== Problem to work on ==
Return only those lines of the listing that hold the word "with".

== Available data ==

=== Begin Enclosure ===

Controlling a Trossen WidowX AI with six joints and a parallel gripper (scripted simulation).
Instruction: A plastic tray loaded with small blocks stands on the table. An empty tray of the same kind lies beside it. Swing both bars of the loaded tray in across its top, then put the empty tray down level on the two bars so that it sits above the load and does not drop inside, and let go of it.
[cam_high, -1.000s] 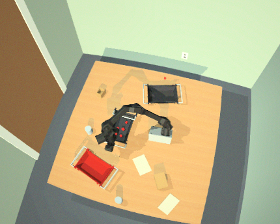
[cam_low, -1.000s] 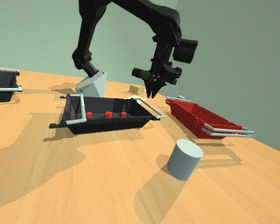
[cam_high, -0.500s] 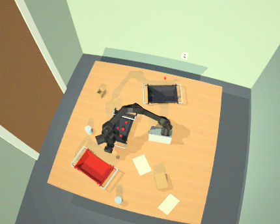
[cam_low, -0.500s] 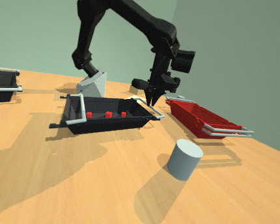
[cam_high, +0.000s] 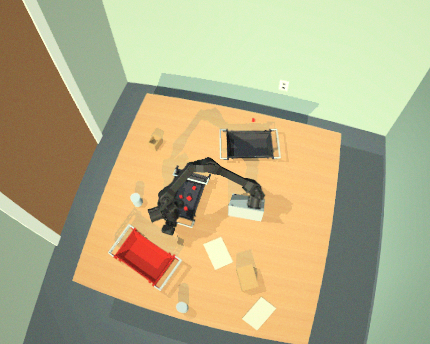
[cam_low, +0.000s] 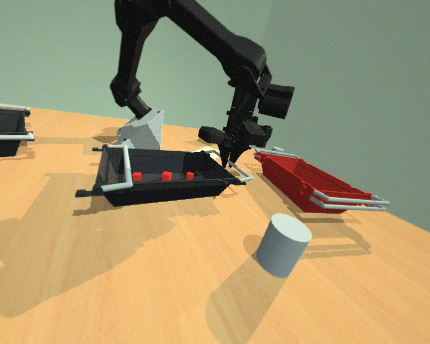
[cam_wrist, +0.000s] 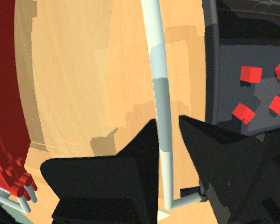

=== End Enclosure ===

== Reply to the task ==
Controlling a Trossen WidowX AI with six joints and a parallel gripper (scripted simulation).
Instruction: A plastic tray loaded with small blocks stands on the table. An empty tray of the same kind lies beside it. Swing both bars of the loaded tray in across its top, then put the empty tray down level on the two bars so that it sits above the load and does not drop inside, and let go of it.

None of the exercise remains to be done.